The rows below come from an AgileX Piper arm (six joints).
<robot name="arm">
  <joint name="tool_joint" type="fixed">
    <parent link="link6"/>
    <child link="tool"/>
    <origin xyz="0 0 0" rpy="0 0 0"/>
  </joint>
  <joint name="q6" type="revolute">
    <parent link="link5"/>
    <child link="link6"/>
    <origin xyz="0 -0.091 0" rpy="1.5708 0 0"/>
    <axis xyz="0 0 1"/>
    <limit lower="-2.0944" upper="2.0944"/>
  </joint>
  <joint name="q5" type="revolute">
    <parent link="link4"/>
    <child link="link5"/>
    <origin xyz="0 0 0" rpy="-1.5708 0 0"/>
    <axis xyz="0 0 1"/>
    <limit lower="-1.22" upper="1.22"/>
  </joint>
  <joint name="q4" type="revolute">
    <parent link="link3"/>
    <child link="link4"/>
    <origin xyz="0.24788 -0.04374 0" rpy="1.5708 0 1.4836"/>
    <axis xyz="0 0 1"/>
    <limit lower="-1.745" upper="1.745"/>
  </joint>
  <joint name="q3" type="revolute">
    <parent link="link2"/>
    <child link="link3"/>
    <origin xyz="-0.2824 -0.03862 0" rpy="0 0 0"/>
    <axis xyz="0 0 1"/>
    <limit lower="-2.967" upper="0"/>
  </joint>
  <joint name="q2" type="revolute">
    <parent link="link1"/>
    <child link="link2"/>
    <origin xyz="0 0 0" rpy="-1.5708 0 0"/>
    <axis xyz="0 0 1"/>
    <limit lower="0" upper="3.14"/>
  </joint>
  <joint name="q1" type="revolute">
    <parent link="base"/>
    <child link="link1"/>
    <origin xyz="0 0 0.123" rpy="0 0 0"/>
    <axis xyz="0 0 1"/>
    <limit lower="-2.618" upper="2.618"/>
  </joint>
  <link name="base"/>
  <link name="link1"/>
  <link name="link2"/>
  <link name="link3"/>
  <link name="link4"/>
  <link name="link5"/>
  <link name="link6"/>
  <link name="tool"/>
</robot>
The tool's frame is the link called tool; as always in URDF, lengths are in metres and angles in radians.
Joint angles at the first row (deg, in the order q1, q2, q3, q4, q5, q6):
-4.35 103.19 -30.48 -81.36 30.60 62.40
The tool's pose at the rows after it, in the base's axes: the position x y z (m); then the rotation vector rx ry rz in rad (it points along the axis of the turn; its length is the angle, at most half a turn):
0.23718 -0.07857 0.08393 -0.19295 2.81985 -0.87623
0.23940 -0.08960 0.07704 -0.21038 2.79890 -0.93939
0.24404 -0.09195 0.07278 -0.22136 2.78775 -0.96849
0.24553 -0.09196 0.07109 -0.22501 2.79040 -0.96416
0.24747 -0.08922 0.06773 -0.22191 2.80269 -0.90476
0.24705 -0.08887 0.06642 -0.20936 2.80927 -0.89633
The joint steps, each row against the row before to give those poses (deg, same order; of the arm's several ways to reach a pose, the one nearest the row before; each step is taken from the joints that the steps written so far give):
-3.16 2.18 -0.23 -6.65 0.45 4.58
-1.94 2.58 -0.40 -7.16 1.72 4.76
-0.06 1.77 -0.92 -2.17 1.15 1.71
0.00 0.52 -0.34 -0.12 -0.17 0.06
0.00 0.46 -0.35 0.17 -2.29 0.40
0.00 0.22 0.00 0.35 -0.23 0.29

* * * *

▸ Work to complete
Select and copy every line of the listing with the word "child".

▸ Task response
    <child link="tool"/>
    <child link="link6"/>
    <child link="link5"/>
    <child link="link4"/>
    <child link="link3"/>
    <child link="link2"/>
    <child link="link1"/>

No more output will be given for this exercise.